Penn Researchers Awarded $18 Million Grant to Study Cognitive Decline in Lewy Body Diseases
Penn Medicine researchers will advance their understanding of the underlying causes of cognitive decline in individuals with Lewy body diseases, like Parkinson’s, and identify biomarkers that predict which individuals are more likely to develop dementia with a $18 million grant from the National Institutes of Health/National Institute on Aging. The goal of this wide-ranging program is to understand the factors that govern who develops dementia, and how quickly, in order to develop therapies that might slow the progression of disease.
Nearly one million Americans currently live with Parkinson’s disease (PD), and an estimated 1.4 million have PD or dementia with Lewy bodies. Both are caused by the buildup of an abnormal protein in the brain, called α-synuclein (αSyn). The buildup of αSyn forms clumps called Lewy bodies, leading to issues with movement and cognition. While these diseases share a common underlying cause, individuals express symptoms differently. Some people experience cognitive decline, like impaired memory and judgement, at the outset of their diagnosis, other develop it a few years after, and some never do. Likewise, some individuals struggle with motor functions early, like walking or swallowing, while others develop these symptoms years after diagnosis. There are currently no FDA-approved treatments available that slow the progression of these diseases.
“Regardless of timing, these symptoms appear to share some underlying processes. We hope that the differences in individuals’ diseases can illuminate the root cause of neurodegeneration and help us develop therapies that delay the onset of cognitive decline,” said Alice Chen-Plotkin, MD, the Parker Family professor of Neurology, director of the Molecular Integration in Neurological Diagnosis (MIND) Initiative, and overall director of this newly funded program. “Ideally, instead of Parkinson’s being a disease that eventually may disrupt all aspects of an individual’s life, we could slow its progression so much that it would just be a minor inconvenience.”
Looking at Lewy body diseases through four different lenses
The grant supports four different projects across the Perelman School of Medicine, and emphasizes collaboration across disciplines. Edward Lee, MD, PhD, co-director of Penn’s Institute on Aging and leader of the Penn Medicine Brain Bank, and Sharon X. Xie, PhD, a professor of Biostatistics, will ensure that tissue, DNA samples, and data are centralized and shared with all collaborators.
David Irwin, MD, an associate professor of Neurology, will lead one project investigating how αSyn buildup interacts with b-amyloid plaques (amyloid) and tau neurofibrillary tangles (tau), which drive other neurodegenerative diseases, most notably Alzheimer’s. His goal is to understand how the interplay between these elements impact loss of cognition.
Virginia M.-Y. Lee, PhD, MBA, John H. Ware 3rd Endowed Professor in Alzheimer’s Research in the department of Pathology and Laboratory Medicine, will research how the mis-folding and clumping of αSyn affects how it spreads throughout the brain. She hypothesizes that how the αSyn folds and clumps impacts the rate at which it spreads in an individual’s brain.

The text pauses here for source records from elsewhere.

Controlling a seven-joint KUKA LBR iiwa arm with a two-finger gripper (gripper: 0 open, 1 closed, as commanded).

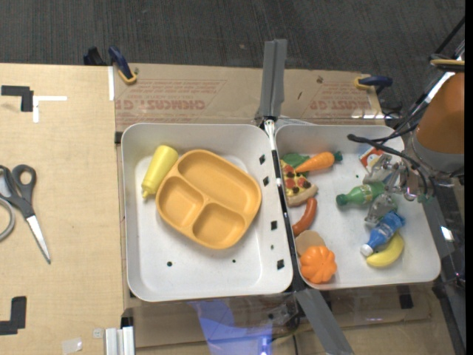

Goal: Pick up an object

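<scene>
Over right bin (421, 272): gripper (389, 187), jaw state unreadable, beside green bottle (360, 195); centre on bottle body, descend squarely.

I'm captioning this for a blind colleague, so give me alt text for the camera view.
A robot gripper hangs over the right white bin, above a green bottle and blue bottle, beside a banana, carrot, pizza slice, sausage and pumpkin. The left bin holds an orange divided plate and a yellow bottle.

The arm (442, 120) reaches in from the right — its claw (386, 189) pointing down-left.
</scene>
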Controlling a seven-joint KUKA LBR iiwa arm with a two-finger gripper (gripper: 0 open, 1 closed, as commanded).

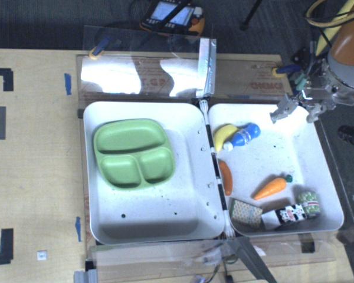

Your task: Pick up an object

Lee first discovered the role of αSyn, as well as amyloid and tau in neurodegenerative diseases, alongside her late partner, John Q. Trojanowski, a professor of Geriatric Medicine and Gerontology in Pathology and Laboratory Medicine.
Chen-Plotkin will oversee one of two projects examining how different genetic factors in individuals impact the spread of αSyn. Chen-Plotkin’s project draws upon previous research that identified a genetic marker for PD. She will use tissue from the Brain Bank collected from thousands of individuals with neurodegenerative diseases to search for additional genetic markers that correlate with the development of different Lewy body diseases and then model these genetic changes in neurons.
For the second project, Kelvin C. Luk, PhD, an associate professor of Pathology and Laboratory Medicine, will model these genetic variations in mice, and determine if gene-editing techniques can regulate the spread of αSyn, and potentially slow the progression of these neurodegenerative diseases.
The team will validate their findings by identifying patients within the clinic who have a specific biomarker and track their progress over time in a clinical cohort led by Daniel Weintraub, MD, Professor of Psychiatry. That is, if the researchers believe a genetic marker is tied to early loss of motor function, but late onset cognitive decline, they would identify patients with that marker through genetic testing, and follow their disease over time to see if it they do in fact experience the symptoms they hypothesized.
“While these projects have specific focuses, the multi-project nature of the program allows us to collaborate to learn how these different systems work together to cause individual expressions of disease,” said Chen-Plotkin. “We hope that the constant feedback from the collaborators will accelerate our research and help us translate our findings into real therapies that improve the lives of individuals and their families.”